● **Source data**
------------------------------------------------

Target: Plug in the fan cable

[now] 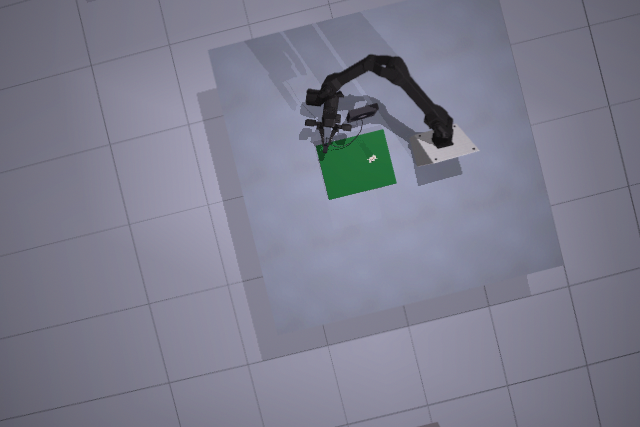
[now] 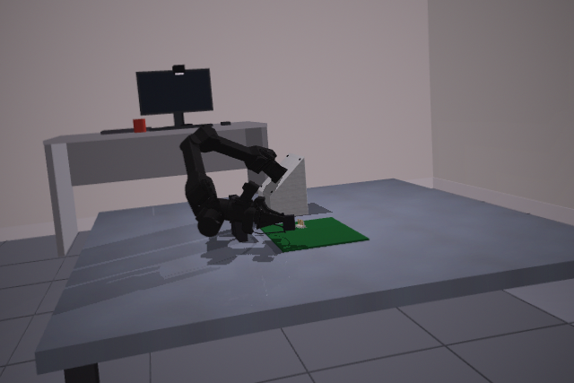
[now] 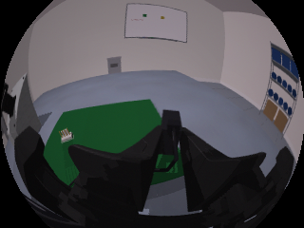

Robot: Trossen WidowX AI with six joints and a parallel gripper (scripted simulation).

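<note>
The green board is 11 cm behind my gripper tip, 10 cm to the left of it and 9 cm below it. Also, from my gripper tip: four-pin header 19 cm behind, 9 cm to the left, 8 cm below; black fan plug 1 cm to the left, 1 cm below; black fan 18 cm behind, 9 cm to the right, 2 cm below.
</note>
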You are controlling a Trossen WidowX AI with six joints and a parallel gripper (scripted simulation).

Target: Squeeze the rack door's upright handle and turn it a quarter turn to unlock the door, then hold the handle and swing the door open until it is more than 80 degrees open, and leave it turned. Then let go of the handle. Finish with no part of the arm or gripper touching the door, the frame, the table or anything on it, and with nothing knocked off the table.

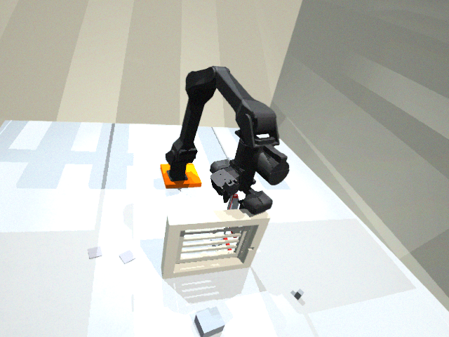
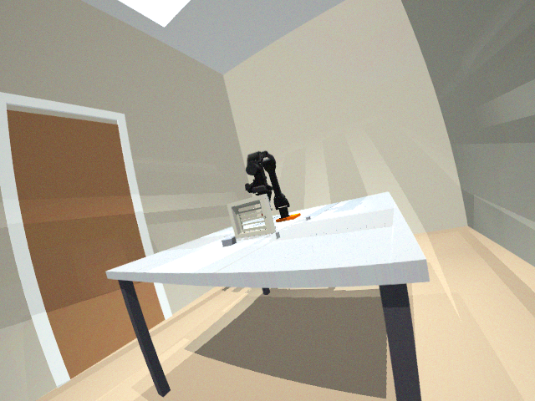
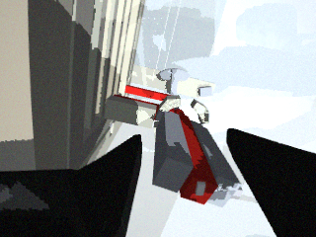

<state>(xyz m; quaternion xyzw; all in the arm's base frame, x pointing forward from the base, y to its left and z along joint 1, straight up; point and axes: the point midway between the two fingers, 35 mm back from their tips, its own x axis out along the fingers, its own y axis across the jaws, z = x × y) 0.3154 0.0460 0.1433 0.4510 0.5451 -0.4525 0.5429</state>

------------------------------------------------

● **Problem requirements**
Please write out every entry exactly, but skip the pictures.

● **Result below**
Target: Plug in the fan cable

[now] 
[now] 
[now] 

Robot: Trossen WidowX AI with six joints and a parallel gripper (scripted simulation).

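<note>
The green board is 11 cm behind my gripper tip, 10 cm to the left of it and 9 cm below it. Also, from my gripper tip: four-pin header 19 cm behind, 9 cm to the left, 8 cm below; black fan plug 1 cm to the left, 1 cm below; black fan 18 cm behind, 9 cm to the right, 2 cm below.
</note>
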You are controlling a Trossen WidowX AI with six joints and a parallel gripper (scripted simulation).

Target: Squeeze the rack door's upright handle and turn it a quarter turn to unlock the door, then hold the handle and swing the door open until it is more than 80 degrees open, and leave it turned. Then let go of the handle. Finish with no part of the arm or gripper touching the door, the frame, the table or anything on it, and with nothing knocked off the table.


<state>(xyz m; quaternion xyzw; all in the arm's base frame, x pointing forward from the base, y to its left and z along joint 1, straight up; point and axes: the point midway between the two fingers, 35 mm back from their tips, its own x axis out along the fingers, its own y axis across the jaws, z = x × y) 0.3154 0.0460 0.1433 0.4510 0.5451 -0.4525 0.5429</state>

No further output is required for this exercise.